**HOW TO COMPLETE THIS TASK**
Count each line below that has the word "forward" in it, and give only the total.

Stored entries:
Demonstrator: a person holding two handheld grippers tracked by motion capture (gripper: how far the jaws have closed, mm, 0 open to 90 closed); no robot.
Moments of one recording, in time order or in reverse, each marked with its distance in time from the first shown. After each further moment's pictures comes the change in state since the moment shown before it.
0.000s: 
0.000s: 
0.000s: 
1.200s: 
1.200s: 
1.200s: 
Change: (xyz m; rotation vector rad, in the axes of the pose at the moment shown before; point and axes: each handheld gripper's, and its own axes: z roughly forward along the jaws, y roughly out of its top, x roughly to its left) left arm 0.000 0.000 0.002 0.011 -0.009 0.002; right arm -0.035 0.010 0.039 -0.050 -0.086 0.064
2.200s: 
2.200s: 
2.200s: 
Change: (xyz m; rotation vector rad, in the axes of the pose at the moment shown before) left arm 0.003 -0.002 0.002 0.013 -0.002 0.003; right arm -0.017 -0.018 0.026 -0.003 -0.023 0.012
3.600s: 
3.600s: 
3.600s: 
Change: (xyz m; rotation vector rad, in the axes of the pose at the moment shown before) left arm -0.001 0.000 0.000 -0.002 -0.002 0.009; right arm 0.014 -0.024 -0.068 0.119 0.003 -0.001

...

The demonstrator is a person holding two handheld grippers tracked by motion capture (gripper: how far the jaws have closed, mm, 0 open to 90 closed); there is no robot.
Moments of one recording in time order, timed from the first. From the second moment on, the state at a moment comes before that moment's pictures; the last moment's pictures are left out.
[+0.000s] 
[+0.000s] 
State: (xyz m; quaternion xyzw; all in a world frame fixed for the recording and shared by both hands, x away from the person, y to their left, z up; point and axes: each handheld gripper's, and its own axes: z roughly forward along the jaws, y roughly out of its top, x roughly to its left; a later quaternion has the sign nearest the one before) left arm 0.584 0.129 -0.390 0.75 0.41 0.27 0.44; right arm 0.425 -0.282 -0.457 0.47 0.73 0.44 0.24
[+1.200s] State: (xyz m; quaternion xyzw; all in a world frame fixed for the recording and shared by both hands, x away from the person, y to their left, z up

**SOLUTION BELOW**
2